Speaking of so-called “protection,” Panamanian authorities are now under fire over allegations of sexual and other abuse at migrant reception centers in Darién province. Pardon my pessimism about the prospects for justice.

During my stay in the Darién region, I also spoke with Marilen Osinalde, MSF’s mental health manager in Metetí, who regularly cares for patients who have suffered sexual and other violence. She pointed out to me that while there is a persistent Western stereotype that rapists are “psychopaths who catch you on the street at night,” the phenomenon is rather more complex.

In the case of the Darién Gap and other migrant trajectories, she explained, the landscape of sexual assault against people who cross it is linked to the assertion of power, status and impunity – as well than marking the territory. The use of rape as a “weapon” in the Darien also objectifies and dehumanizes the migrant “Other,” she said, further entrenching power structures.

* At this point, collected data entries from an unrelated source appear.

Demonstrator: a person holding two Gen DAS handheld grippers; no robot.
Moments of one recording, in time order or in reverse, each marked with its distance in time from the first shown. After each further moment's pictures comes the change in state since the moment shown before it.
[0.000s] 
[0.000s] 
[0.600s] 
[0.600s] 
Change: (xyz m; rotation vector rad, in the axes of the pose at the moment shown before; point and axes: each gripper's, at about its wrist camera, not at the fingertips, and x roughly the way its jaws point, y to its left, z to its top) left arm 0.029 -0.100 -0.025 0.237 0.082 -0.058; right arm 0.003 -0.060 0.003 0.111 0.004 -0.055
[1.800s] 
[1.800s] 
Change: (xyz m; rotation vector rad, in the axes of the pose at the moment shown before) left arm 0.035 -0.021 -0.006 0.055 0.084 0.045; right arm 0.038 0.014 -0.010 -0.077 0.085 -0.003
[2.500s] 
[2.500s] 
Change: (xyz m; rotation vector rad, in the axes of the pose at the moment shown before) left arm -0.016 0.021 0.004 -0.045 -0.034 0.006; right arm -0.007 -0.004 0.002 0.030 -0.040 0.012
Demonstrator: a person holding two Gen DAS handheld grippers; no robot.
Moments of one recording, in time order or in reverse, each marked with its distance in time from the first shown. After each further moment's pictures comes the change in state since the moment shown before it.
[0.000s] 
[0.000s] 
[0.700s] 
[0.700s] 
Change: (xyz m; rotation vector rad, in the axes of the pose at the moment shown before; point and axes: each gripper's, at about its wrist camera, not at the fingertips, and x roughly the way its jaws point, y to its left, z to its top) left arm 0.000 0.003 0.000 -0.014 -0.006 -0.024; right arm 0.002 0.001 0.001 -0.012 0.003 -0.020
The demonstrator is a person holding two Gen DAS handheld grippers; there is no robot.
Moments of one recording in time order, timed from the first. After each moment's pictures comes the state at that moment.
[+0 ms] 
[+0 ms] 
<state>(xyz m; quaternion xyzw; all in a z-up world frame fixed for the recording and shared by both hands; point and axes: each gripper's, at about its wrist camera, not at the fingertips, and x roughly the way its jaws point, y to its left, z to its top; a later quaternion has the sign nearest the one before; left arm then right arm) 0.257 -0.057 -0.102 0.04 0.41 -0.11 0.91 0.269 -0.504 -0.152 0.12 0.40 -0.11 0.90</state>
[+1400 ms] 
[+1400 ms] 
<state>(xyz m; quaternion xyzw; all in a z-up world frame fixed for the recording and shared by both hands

Zoom into the Darien and we find ourselves in a world of borders that dehumanize and criminalize asylum seekers and other destitute, all in an effort to mark territory and reinforce power structures. The United States penetrates international borders at will while fortifying its own – and converting spaces like the Darien Gap into physical and psychological weapons.

From Panama to Libya to Nauru, a war is waged against people deprived not only of the right to cross borders but also of the right to control the very limits of their bodies. And it is a violation of humanity indeed.

The opinions expressed in this article are those of the author and do not necessarily reflect the editorial position of Al Jazeera.